In the listing, find every line that has the string "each" and copy it.

(DATA EXTRACT):
########################################

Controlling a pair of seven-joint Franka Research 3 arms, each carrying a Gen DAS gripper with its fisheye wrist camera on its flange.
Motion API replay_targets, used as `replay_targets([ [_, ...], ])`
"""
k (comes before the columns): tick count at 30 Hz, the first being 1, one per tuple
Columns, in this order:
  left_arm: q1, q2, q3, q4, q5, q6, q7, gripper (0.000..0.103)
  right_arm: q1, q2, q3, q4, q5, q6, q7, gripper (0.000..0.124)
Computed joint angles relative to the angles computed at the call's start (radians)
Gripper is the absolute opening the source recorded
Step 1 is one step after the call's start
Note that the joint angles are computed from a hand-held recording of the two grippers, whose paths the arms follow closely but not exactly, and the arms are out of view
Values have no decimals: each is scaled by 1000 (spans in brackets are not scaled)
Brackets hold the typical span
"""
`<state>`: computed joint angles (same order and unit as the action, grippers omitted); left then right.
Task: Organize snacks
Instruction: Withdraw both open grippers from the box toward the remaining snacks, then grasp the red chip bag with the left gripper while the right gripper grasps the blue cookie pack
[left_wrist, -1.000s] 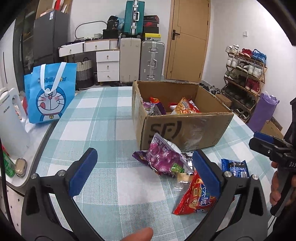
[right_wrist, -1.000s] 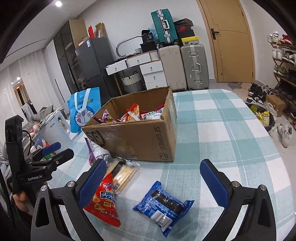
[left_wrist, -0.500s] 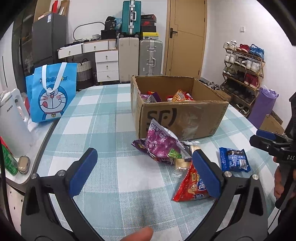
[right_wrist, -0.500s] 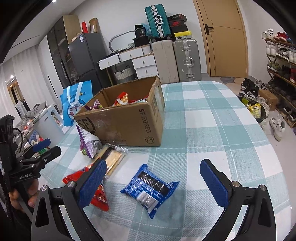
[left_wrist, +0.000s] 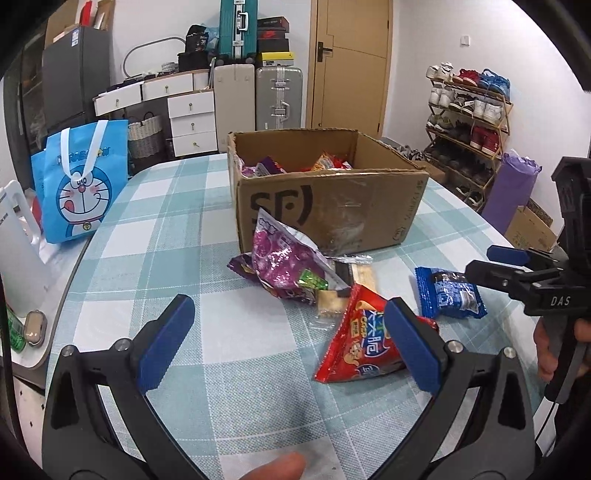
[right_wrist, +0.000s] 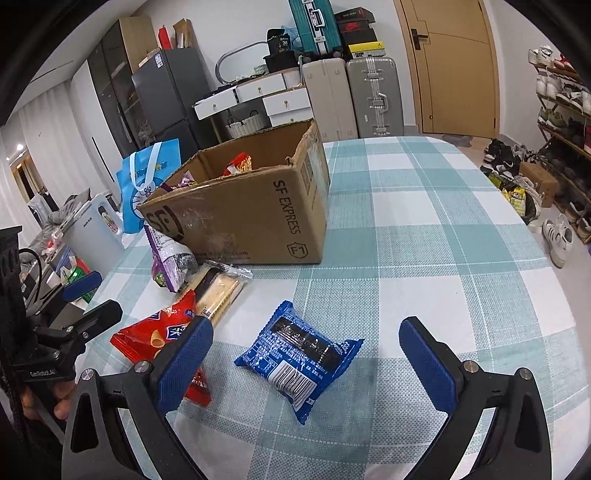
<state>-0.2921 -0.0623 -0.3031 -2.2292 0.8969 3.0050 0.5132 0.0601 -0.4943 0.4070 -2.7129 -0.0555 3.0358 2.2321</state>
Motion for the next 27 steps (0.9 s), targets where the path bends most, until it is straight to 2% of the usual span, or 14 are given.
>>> replay_targets([
  [5, -18, 2, 8, -16, -117, 43, 102, 102, 3, 10, -5, -1, 0, 6, -2, 103],
  [10, -58, -6, 21, -41, -338, 74, 305, 102, 6, 36, -11, 9, -2, -14, -8, 103],
  [15, -78, 2, 11, -41, -437, 70, 413, 102, 36, 72, -43, 17, 0, -27, -21, 103],
  [18, -63, 4, -3, -38, -399, 73, 382, 102, 31, 82, -40, 22, -19, -39, -15, 103],
  [20, -67, 0, 1, -42, -416, 76, 397, 102, 54, 92, -66, 23, -9, -40, -25, 103],
  [27, -172, -13, 56, -68, -747, 100, 707, 102, 71, 96, -90, 26, -15, -64, -35, 103],
])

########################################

(RESPONSE TO THE EXERCISE):
Controlling a pair of seven-joint Franka Research 3 arms, each carrying a Gen DAS gripper with its fisheye wrist camera on its flange.
Values have no decimals: each is scaled by 1000 (spans in brackets are not scaled)

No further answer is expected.